What is interesting about Figure 1 is the asymmetries on either side of the current spend. Investing too much on technical computing leads - at worst - to flat process costs. However, investing too little leads to higher process costs. This results in a preference to increase investment when there is uncertainty about the credibility of point C, and suggests the revolution of technical computing in oil and gas E&P is far from over.

For this optimization to take place, it will be necessary to split technical computing from back-office computing for budgetary purposes. Back-office computing and technical computing often are lumped into an aggregate "IT Overhead" category for benchmarking. There are two problems with this approach: it assumes some correlation between IT spending on back-office automation (e.g., accounts payable) and technical computing (e.g., 3-D seismic interpretation). It would be better to categorize technical computing spend with process execution costs since there is an established, negative correlation. Of course, including technical computing spend in the budget for line operations would encourage management to take ownership of these costs as they seek to minimize their total unit costs of finding, developing and lifting oil and gas.

Deploying a process will require more care than deploying an individual toolkit. Companies will have to define the process they are going to computerize, set performance baselines and implement innovations at both the individual and group levels. The way we train people currently on new technology - mostly in traditional classroom settings supplemented by one-on-one mentoring - will not be sufficient. We have to move from "adopting some tools" to "implementing a system."

Ownership changes

Traditionally, technical aspects of IT strategy have been the IT department's responsibility or a specialized technical computing group. Obviously, leadership by these people in deploying new process-based IT will still be critical. However, more active involvement of E&P line management in crafting the right IT strategy will be essential. Line management owns operating processes and their efficiency, and must take a larger role as technical IT is applied at the process level.

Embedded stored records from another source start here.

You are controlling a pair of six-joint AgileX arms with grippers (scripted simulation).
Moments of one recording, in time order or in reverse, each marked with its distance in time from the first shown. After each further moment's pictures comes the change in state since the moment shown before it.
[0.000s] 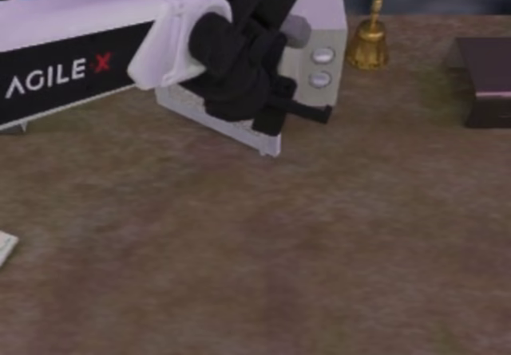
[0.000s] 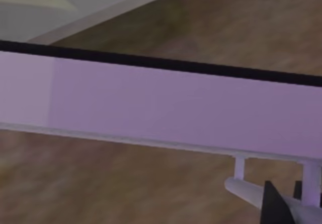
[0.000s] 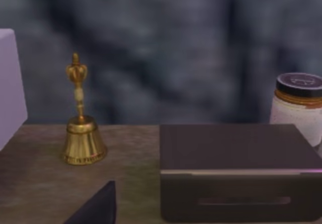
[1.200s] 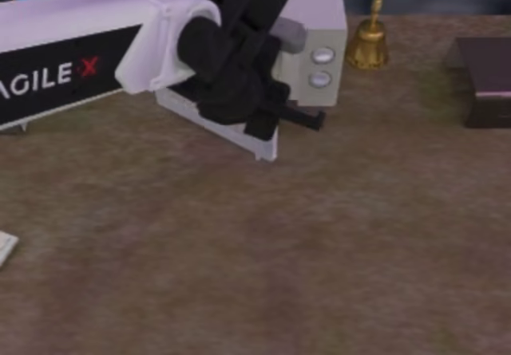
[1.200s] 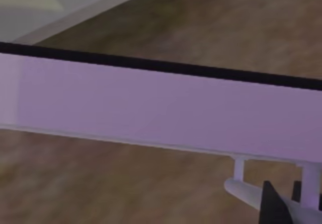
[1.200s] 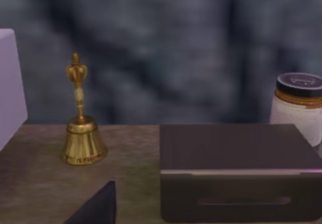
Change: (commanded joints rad) left arm 0.009 -0.029 -0.043 0.013 0.030 0.045; right arm 0.000 0.000 0.000 0.000 0.000 0.000
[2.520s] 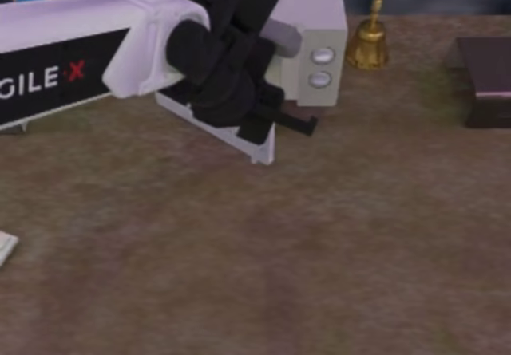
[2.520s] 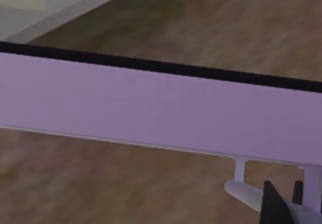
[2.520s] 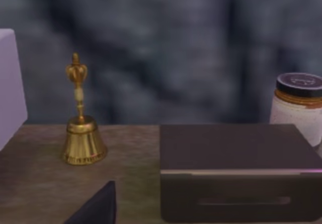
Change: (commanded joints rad) left arm 0.013 -0.026 -0.032 0.013 0.020 0.042; right arm 0.000 0.000 0.000 0.000 0.000 0.000
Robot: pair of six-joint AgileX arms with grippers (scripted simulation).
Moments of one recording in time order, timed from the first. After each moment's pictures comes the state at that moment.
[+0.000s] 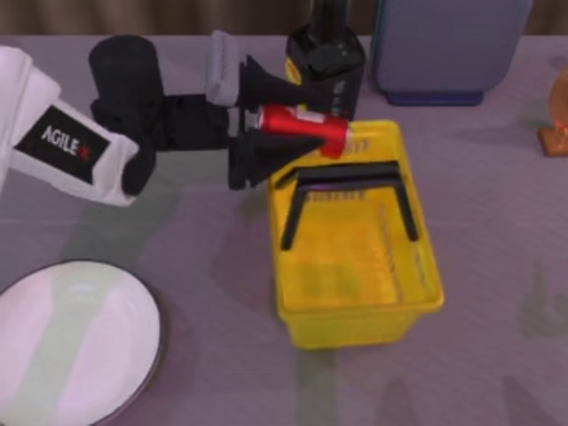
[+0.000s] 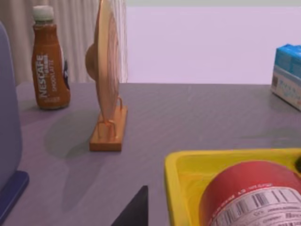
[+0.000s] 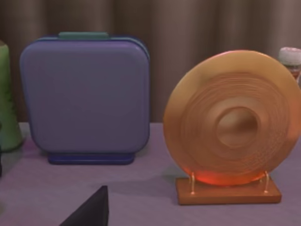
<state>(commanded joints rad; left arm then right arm) -0.30 2.32 1.25 1.03 1.27 0.04 0.00 0.00 0.00 0.00 0.00 0.00</state>
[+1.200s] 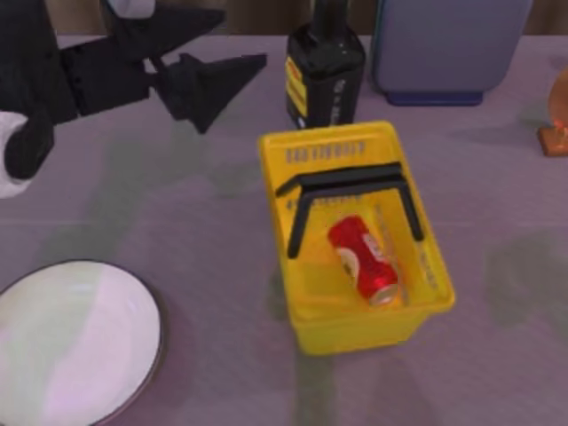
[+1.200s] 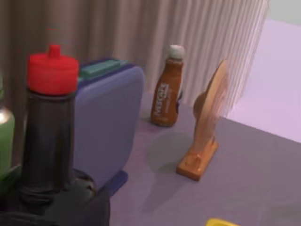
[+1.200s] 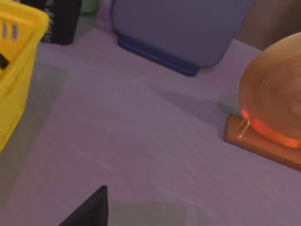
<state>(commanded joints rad) -0.20 1.76 0.96 0.73 0.95 -0.09 0.19 0.55 0.54 -0.42 0.00 -0.29</state>
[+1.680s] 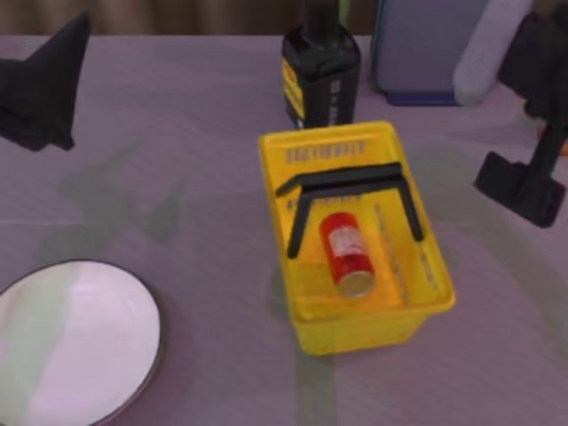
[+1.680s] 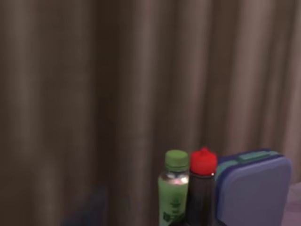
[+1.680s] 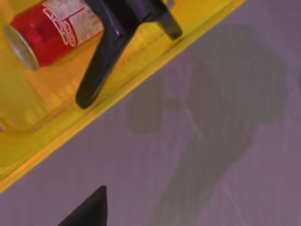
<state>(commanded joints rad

We in the industry have faced this kind of change before. The introduction of computers at the individual level was a revolution in its own right. The success we have had with computing in E&P over the past couple of decades has bred a set of rules and a mindset about technical computing at the individual level. We will continue to see innovations in traditional applications. The next big level of improved decision-making will depend on process optimization through group computing. Harnessing this potential will require a change in how we manage technical IT.